Images aside, return all the entries exactly.

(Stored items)
--*--
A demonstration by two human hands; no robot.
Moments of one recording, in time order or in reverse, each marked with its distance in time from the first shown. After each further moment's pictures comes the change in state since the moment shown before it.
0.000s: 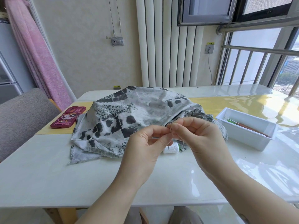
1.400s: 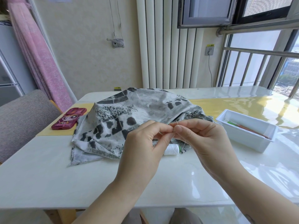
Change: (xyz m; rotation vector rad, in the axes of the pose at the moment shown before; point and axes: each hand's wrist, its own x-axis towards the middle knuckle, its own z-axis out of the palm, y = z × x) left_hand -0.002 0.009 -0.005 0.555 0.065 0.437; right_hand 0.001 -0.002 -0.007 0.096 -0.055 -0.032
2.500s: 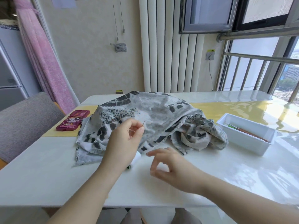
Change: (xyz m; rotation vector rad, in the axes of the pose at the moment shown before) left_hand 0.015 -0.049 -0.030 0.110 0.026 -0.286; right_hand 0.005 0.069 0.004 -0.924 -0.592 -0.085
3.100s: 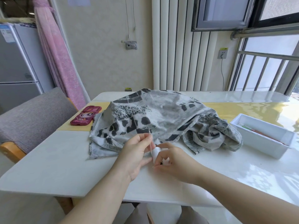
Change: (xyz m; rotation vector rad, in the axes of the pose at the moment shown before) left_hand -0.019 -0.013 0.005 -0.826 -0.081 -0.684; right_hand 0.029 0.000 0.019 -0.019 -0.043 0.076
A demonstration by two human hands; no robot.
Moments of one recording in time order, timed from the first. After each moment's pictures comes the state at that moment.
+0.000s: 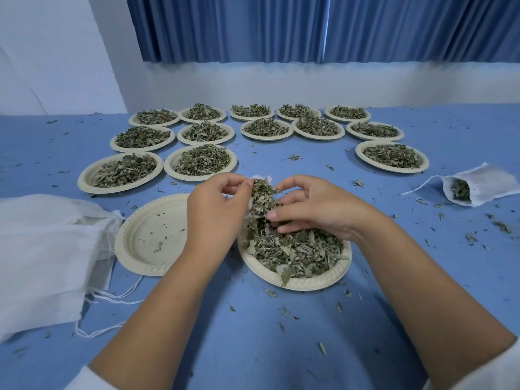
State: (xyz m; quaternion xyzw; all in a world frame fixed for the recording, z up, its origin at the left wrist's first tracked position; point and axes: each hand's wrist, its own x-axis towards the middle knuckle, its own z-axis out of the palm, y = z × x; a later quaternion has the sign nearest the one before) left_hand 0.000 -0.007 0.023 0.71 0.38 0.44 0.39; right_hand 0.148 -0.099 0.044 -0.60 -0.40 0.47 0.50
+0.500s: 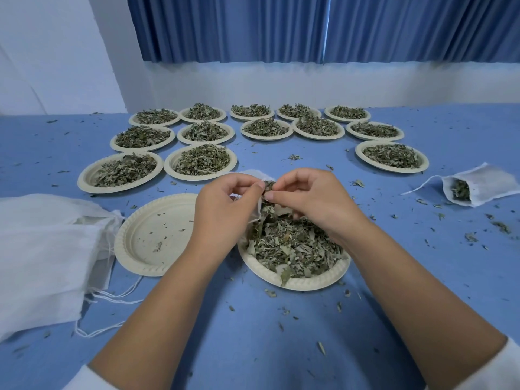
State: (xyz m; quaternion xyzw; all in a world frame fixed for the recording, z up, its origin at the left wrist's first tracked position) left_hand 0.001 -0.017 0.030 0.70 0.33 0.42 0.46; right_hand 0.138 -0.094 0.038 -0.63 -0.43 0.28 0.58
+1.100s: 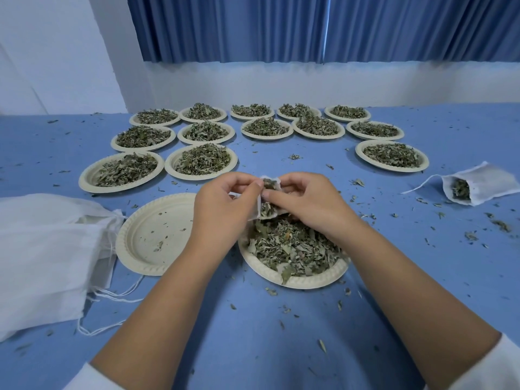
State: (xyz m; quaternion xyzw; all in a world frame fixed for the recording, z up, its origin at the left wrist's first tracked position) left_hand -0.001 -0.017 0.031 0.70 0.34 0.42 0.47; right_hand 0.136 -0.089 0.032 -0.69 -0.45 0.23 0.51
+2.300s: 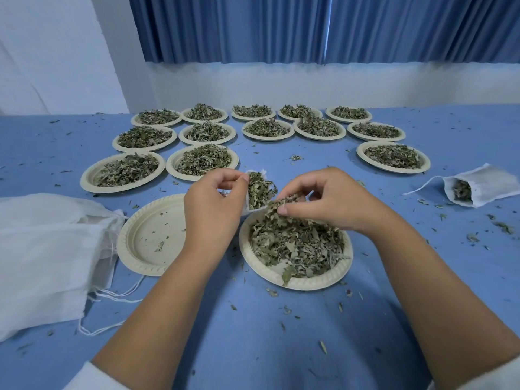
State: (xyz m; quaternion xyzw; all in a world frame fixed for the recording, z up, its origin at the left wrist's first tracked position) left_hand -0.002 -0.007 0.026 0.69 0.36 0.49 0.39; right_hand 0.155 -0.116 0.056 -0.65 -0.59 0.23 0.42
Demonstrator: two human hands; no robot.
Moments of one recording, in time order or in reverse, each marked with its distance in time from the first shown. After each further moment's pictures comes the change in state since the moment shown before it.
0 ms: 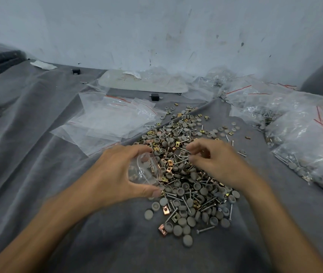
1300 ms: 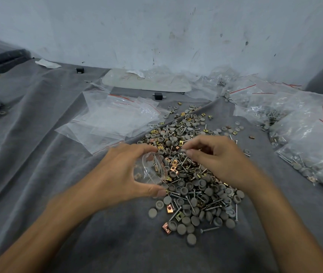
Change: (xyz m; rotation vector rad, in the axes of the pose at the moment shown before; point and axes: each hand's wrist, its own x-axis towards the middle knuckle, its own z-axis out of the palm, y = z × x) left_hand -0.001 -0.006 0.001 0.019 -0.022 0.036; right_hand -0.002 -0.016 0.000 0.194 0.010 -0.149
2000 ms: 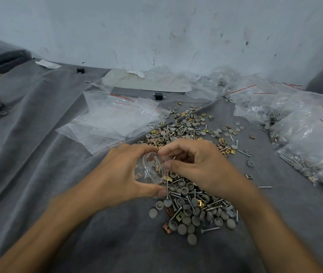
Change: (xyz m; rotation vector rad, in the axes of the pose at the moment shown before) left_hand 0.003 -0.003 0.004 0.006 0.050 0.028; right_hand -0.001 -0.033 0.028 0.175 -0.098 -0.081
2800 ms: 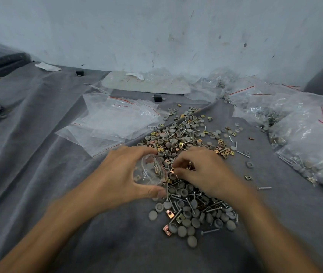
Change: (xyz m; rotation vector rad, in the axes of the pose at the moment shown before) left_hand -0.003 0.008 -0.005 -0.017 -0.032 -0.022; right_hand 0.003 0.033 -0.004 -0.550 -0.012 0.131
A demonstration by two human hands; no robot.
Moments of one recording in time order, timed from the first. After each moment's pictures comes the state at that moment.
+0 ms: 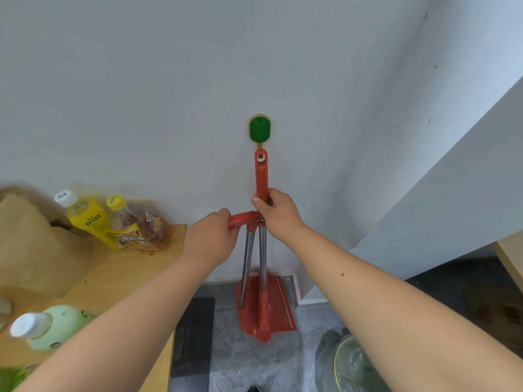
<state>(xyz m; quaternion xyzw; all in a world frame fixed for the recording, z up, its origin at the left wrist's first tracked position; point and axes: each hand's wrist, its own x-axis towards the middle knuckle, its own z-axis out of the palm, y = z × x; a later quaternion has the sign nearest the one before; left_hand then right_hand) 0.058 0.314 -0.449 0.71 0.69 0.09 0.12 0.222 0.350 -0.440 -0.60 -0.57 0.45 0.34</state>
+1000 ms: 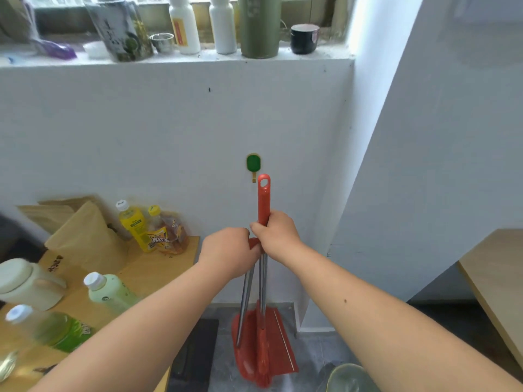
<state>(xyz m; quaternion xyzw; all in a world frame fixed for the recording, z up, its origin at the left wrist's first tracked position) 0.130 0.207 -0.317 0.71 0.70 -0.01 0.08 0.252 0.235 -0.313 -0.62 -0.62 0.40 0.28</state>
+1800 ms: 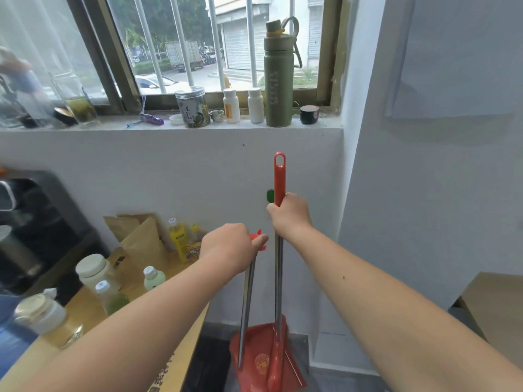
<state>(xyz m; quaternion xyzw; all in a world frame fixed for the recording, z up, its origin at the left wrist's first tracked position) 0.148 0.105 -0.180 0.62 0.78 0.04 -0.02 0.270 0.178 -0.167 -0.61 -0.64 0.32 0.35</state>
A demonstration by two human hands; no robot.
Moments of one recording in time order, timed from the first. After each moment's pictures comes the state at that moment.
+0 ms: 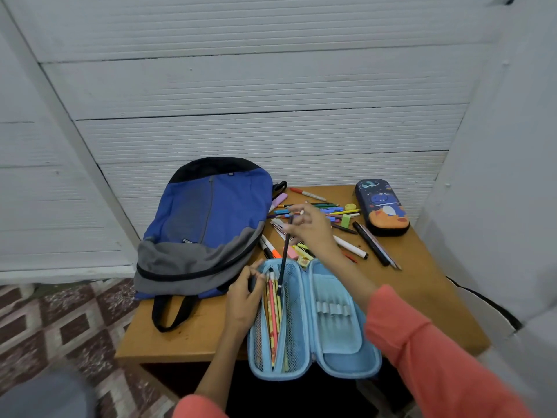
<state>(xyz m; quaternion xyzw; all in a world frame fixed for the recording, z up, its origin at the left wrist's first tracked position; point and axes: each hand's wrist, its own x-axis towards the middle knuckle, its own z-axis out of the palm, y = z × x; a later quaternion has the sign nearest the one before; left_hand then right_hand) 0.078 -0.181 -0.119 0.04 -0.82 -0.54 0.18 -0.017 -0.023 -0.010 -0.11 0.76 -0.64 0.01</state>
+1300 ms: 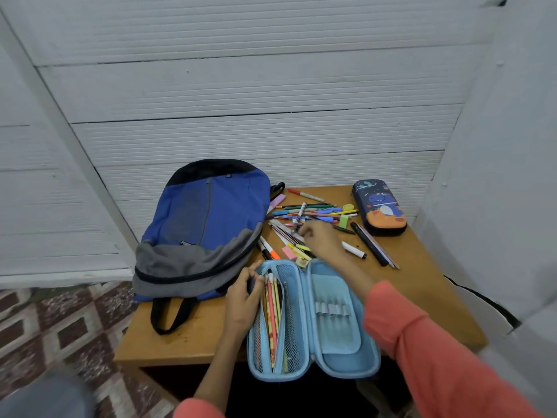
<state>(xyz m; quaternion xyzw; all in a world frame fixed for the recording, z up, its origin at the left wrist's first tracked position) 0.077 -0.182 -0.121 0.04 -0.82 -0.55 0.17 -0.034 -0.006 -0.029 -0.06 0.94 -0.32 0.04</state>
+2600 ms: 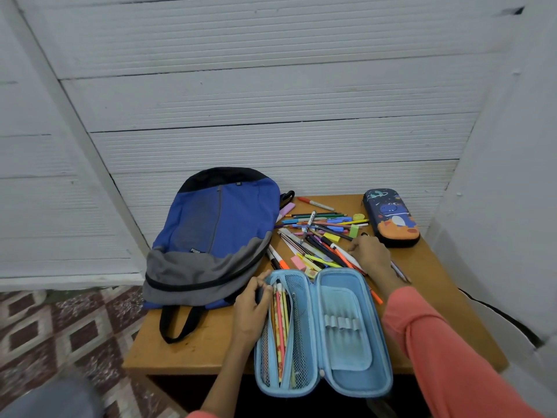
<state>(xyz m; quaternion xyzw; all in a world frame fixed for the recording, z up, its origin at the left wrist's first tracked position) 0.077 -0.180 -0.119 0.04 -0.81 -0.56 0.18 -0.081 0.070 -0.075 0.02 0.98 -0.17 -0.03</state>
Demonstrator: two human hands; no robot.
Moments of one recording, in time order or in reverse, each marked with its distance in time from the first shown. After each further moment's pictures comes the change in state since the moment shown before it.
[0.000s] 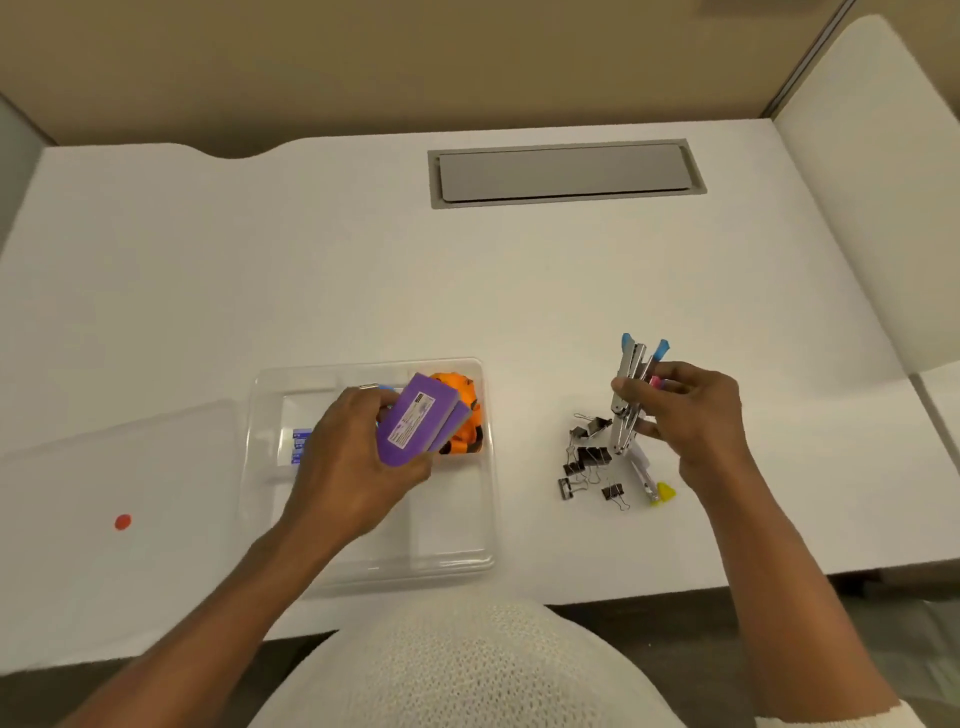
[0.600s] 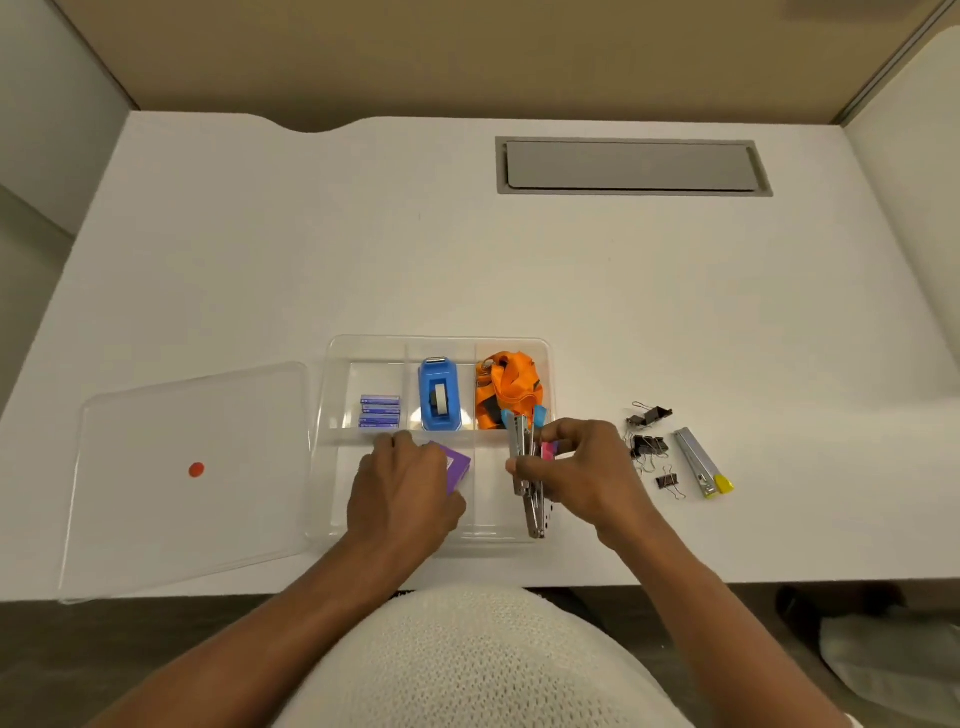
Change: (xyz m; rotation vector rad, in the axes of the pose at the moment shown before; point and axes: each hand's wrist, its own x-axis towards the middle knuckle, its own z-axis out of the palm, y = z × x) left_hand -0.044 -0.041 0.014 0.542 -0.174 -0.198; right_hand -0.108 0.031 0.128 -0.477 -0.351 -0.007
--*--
* [Result of this task]:
A demonstration by two human hands; no robot.
Moments of one recording, in time order or in reverse, each marked with its distance in time from the first shown. After each further moment's pictures comes the change in state since the moment shown before it.
0.000s: 
1.400s: 
Change: (xyz m; rotation vector rad, in the axes of the pose at the moment shown before; point and axes: each hand's wrist, its own x-axis towards the middle knuckle, its own z-axis out of the palm, y = z × x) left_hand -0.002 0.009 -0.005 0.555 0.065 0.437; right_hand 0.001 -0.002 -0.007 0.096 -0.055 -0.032
2.500s: 
Change: (xyz m; rotation vector rad, in the axes of the pose at the moment shown before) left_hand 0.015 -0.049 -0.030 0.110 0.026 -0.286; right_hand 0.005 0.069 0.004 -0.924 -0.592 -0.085
3.100s: 
Change: (xyz m; rotation vector rad, in the axes of the pose at the moment shown before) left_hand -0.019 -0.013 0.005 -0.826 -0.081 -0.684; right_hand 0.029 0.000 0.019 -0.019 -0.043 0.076
A demonstration by two human hands; no robot.
Moments of one recording in time order, timed from the first. After each moment's pictures comes the state at that moment.
+0.000s: 
State: (xyz m; quaternion xyzw; all in a world frame fixed for the recording, z up, its origin at the left wrist's first tracked position; point and axes: each hand's wrist, its own x-axis towards the middle knuckle, its own z-axis out of the palm, y = z × x; a later quaternion has the sign nearest the one before) left_hand 0.000 -0.007 0.023 0.71 0.38 0.44 0.39; right_hand 0.148 -0.099 0.044 -0.60 -0.40 0.47 0.50
+0.500s: 
State: (xyz m; quaternion xyzw; all in a world frame fixed for the recording, z up, its origin at the left wrist's first tracked position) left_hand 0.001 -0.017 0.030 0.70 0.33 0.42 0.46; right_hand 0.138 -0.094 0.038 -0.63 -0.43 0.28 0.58
+1.100s: 
State: (xyz m; quaternion xyzw; all in a world frame fixed for the recording, z up, its origin at the left wrist's first tracked position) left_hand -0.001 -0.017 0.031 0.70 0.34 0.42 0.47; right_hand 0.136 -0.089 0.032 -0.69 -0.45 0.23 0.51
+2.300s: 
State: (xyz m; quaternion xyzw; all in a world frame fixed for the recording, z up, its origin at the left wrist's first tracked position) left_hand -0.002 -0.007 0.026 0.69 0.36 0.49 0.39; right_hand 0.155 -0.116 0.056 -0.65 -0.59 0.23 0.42
Demonstrator: two human hands; no robot.
Moments of one recording, in time order or in reverse, each marked with its distance in time from the first shown. After each further moment's pictures comes the change in state since the moment shown before it.
0 ms: 
1300 ms: 
Change: (xyz m; rotation vector rad, in the axes of the pose at the moment shown before; point and axes: each hand's wrist, its own x-axis towards the middle knuckle, its own z-axis out of the palm, y = z × x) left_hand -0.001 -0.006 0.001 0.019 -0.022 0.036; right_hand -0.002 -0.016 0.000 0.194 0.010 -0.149
2000 ms: 
Change: (xyz m; rotation vector rad, in the axes of the pose at the moment shown before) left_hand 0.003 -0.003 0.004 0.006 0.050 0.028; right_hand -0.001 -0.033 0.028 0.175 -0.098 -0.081
2800 ms: 
Change: (xyz m; rotation vector rad, in the axes of the pose at the moment shown before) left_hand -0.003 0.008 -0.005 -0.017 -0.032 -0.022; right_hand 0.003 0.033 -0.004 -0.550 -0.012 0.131
A demonstration by two human hands; no robot.
Moments of one recording in time order, timed from the first. After each moment's pictures comes the state at that moment.
+0 ms: 
<state>(xyz m; quaternion xyzw; all in a world frame fixed for the recording, z up, its origin at the left wrist's first tracked position; point and axes: each hand's wrist, its own x-axis towards the middle knuckle, its own z-axis out of the palm, y = z × x; a later quaternion has the sign nearest the one before; left_hand then right_hand) 0.058 0.314 -0.449 0.71 0.69 0.09 0.12 0.222 0.350 -0.440 -0.60 -0.57 0.45 0.34</state>
+1000 ms: 
<state>(xyz m; quaternion xyzw; all in a world frame fixed for the recording, z up, its origin at the left wrist's first tracked position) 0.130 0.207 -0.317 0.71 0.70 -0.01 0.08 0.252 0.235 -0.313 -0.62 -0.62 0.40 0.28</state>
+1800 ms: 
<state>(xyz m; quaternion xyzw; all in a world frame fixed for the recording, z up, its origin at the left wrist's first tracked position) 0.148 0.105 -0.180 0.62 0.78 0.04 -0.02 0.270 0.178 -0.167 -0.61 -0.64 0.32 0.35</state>
A demonstration by two human hands; no robot.
Moments of one recording in time order, timed from the first. After each moment's pictures comes the state at that moment.
+0 ms: 
<state>(xyz m; quaternion xyzw; all in a world frame fixed for the recording, z up, its origin at the left wrist's first tracked position; point and axes: each hand's wrist, its own x-axis towards the middle knuckle, its own z-axis out of the palm, y = z × x; a later quaternion has the sign nearest the one before; left_hand then right_hand) 0.078 -0.181 -0.119 0.04 -0.82 -0.54 0.18 -0.017 -0.023 -0.010 -0.11 0.76 -0.64 0.01</state>
+1300 ms: 
<state>(xyz m; quaternion xyzw; all in a world frame fixed for the recording, z up, its origin at the left wrist's first tracked position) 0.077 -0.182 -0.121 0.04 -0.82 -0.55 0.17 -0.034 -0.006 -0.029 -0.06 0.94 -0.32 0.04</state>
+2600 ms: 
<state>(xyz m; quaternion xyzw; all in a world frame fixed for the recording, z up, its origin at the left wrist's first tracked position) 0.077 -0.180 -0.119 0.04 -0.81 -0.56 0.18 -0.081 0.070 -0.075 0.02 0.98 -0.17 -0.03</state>
Demonstrator: two human hands; no robot.
Moments of one recording, in time order or in reverse, each marked with its distance in time from the first shown. After each further moment's pictures comes the change in state since the moment shown before it.
[0.000s] 
[0.600s] 
Change: (xyz m; rotation vector rad, in the axes of the pose at the moment shown before; point and axes: each hand's wrist, its own x-axis towards the middle knuckle, its own z-axis out of the palm, y = z × x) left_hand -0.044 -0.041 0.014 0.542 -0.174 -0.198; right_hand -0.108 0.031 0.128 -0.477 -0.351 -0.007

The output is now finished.